You might be surprised. Check out pseudosci.org. I still get threats about that web site from time to time.
You're right, I am surprised. That is somewhat hilarious.
But I do believe in the old adage of "When all is said and done on the Internet, far more is said than done."
I agree... but it is to be said that the same is true of academia. I was at a conference session just the other month on the subject of text analysis, in which most of the attendees were managers with no relevant background or experience. It is currently flavour of the month. In two, three years' time they will be after something else, without having solved this one - not that they will admit to this. Academic funding agencies have ADHD, and therefore so does academia.
It is possible that the public at large will not benefit directly from games played with JSTOR, as JSTOR itself is a somewhat specialist resource. Even if the result is just a few people learning a little about available tools, theory etc, that in itself beats a slap in the teeth with a wet kipper.
My own years of experience have taught me strong collaborative teams are far, far more likely to do great things than some brilliant lone wolf in seclusion. And if that lone wolf does do something great, he's far more likely to use it to become rich than donate it for the good of mankind.
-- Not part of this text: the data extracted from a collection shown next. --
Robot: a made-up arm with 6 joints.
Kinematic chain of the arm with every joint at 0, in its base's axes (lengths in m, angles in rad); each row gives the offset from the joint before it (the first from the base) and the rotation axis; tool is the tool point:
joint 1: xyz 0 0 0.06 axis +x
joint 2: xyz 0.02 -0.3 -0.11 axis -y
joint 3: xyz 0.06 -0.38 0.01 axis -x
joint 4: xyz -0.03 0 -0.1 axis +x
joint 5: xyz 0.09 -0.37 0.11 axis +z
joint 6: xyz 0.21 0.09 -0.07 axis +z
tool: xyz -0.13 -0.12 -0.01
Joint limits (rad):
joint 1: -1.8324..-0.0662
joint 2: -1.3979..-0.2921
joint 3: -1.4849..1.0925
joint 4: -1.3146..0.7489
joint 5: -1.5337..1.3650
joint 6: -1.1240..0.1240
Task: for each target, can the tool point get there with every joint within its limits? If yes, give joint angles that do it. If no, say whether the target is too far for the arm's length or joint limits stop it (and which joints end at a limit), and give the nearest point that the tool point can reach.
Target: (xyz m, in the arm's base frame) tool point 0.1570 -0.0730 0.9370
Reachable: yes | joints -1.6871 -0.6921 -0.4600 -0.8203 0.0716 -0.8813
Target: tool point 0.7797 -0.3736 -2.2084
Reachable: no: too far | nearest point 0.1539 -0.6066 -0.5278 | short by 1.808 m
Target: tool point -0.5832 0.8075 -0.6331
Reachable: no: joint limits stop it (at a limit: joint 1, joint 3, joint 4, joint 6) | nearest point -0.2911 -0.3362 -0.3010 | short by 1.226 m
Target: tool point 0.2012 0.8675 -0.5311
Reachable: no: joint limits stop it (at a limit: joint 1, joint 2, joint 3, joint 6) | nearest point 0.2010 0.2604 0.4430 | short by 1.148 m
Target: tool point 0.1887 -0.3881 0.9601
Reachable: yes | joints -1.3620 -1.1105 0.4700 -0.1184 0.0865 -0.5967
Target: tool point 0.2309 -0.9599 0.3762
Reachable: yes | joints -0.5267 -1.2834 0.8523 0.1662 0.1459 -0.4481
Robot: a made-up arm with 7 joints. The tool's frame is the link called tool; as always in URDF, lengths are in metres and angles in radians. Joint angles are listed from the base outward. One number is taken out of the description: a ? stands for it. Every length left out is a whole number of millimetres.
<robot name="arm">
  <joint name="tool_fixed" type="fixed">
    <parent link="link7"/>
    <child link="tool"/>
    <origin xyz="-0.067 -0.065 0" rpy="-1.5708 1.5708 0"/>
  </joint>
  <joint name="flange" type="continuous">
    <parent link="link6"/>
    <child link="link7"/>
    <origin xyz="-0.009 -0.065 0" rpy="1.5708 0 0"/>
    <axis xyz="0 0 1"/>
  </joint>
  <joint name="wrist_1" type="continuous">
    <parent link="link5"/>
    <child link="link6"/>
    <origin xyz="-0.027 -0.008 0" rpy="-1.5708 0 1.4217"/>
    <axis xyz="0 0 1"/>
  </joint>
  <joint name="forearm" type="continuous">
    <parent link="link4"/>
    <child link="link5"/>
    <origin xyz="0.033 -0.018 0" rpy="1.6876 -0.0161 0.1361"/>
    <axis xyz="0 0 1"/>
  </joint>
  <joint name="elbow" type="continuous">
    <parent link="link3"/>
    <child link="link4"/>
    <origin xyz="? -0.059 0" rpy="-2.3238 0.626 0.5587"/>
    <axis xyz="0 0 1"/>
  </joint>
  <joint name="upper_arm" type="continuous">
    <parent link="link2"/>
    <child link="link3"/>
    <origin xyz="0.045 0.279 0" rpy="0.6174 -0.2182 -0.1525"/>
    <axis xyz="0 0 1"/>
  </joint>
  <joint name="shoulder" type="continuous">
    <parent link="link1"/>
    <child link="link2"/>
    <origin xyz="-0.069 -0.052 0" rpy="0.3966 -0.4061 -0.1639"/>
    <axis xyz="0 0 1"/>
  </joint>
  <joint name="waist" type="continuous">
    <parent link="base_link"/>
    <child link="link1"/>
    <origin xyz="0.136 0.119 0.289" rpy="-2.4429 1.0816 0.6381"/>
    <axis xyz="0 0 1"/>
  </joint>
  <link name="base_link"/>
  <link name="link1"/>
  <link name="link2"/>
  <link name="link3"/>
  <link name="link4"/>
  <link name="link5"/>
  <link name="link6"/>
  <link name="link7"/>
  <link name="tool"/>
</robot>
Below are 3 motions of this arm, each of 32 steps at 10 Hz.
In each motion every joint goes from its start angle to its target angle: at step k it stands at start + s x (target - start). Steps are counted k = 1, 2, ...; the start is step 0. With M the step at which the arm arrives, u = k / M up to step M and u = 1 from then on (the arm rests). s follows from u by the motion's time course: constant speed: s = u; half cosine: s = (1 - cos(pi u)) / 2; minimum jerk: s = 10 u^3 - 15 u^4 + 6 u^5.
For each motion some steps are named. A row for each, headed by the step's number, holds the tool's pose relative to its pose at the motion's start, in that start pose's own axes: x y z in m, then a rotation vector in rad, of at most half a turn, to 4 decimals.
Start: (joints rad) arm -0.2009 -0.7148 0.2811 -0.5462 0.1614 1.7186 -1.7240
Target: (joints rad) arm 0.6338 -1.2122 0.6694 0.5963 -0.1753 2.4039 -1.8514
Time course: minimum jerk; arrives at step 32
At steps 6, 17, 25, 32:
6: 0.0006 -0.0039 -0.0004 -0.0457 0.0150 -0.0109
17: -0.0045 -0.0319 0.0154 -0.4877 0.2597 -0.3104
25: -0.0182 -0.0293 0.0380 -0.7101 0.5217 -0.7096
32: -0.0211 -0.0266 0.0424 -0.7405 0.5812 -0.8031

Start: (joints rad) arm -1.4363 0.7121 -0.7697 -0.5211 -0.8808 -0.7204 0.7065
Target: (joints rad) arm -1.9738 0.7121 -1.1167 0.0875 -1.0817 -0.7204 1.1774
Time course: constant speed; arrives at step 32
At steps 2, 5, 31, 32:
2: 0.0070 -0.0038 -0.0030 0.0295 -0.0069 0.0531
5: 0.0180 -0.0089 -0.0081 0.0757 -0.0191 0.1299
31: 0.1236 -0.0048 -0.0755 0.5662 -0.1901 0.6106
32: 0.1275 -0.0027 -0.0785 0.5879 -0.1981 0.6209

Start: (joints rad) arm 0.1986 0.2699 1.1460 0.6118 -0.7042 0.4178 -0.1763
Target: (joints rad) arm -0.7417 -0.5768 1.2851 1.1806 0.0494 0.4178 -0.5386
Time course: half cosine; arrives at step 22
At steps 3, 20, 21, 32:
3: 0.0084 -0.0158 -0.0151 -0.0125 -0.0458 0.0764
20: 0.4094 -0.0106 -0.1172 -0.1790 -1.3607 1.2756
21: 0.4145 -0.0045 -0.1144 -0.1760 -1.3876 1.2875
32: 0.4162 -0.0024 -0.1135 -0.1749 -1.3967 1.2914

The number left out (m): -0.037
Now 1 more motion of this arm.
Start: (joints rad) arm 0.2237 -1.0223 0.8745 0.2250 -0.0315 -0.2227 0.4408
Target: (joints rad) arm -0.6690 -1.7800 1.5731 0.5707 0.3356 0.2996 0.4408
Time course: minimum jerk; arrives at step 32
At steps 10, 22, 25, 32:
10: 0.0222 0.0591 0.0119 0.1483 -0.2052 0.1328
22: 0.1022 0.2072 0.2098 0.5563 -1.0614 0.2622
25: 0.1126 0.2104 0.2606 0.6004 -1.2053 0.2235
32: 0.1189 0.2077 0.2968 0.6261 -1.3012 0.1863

My experience has been rather mixed. What works for software development is not always what works for innovative but relatively theoretically routine applications. There is a lot of money in biomedical text mining, so that area attracts big dev. teams. However, there's been something of a time lag between profitable specialised applications of text analysis, which have in some cases attracted a lot of funding, and the idea that text analysis is another tool in the cross-disciplinary toolkit. Text analysis in the humanities is great fun but you can't cure cancer with a well-aimed Socratic dialogue, so in most cases that level of cash just isn't there (a lot of text mining already occurs in the humanities, but there are many more subjects/applications waiting in the wings).
Thanks for the link to the OTMI, by the way. It looks like an interesting concept, but given that it seems to have been abandoned since 2009, I'm not persuaded that a huge demand exists to data-mine journal papers in this manner.
Certainly not with OTMI, which went down like a lead balloon. It effectively shreds the paper and hands you the remnants to play statistics with. Better (slightly) than nothing, but not by much - and with the paywall in the way and no guarantee of long-term interface availability, why waste resources on it when you could play with openly available free stuff instead?